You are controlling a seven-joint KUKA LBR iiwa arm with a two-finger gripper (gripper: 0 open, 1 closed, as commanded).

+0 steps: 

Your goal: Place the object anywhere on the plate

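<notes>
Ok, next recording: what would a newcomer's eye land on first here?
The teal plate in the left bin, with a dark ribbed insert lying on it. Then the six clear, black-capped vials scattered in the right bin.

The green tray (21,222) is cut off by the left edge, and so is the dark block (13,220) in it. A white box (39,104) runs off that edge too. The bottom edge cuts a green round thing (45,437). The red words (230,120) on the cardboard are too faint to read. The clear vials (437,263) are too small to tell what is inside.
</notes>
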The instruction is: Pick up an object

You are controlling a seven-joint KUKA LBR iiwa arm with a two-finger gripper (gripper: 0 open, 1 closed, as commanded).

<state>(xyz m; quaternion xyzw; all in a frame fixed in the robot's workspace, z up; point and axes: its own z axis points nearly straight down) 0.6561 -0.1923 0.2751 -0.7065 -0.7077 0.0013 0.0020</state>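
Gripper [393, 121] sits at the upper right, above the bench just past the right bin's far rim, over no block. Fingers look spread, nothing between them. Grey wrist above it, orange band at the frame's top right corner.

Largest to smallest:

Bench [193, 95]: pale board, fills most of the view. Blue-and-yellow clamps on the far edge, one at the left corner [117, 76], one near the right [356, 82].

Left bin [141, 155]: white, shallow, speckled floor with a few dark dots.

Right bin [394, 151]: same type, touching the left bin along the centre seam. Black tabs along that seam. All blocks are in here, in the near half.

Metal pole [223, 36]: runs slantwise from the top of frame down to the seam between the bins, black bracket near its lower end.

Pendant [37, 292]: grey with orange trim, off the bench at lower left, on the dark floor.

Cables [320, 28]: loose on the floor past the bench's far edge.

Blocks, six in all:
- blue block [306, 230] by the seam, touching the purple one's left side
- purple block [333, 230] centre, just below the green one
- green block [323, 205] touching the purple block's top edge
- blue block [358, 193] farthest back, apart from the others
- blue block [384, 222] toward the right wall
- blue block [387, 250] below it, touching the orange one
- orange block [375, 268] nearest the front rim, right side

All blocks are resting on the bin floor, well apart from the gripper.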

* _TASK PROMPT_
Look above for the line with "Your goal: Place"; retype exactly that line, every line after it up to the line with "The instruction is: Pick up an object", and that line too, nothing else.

* _EXERCISE SOLUTION_
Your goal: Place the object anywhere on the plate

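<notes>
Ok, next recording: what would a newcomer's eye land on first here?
The teal plate in the left bin, with a dark ribbed insert lying on it. Then the six clear, black-capped vials scattered in the right bin.

The green tray (21,222) is cut off by the left edge, and so is the dark block (13,220) in it. A white box (39,104) runs off that edge too. The bottom edge cuts a green round thing (45,437). The red words (230,120) on the cardboard are too faint to read. The clear vials (437,263) are too small to tell what is inside.
</notes>
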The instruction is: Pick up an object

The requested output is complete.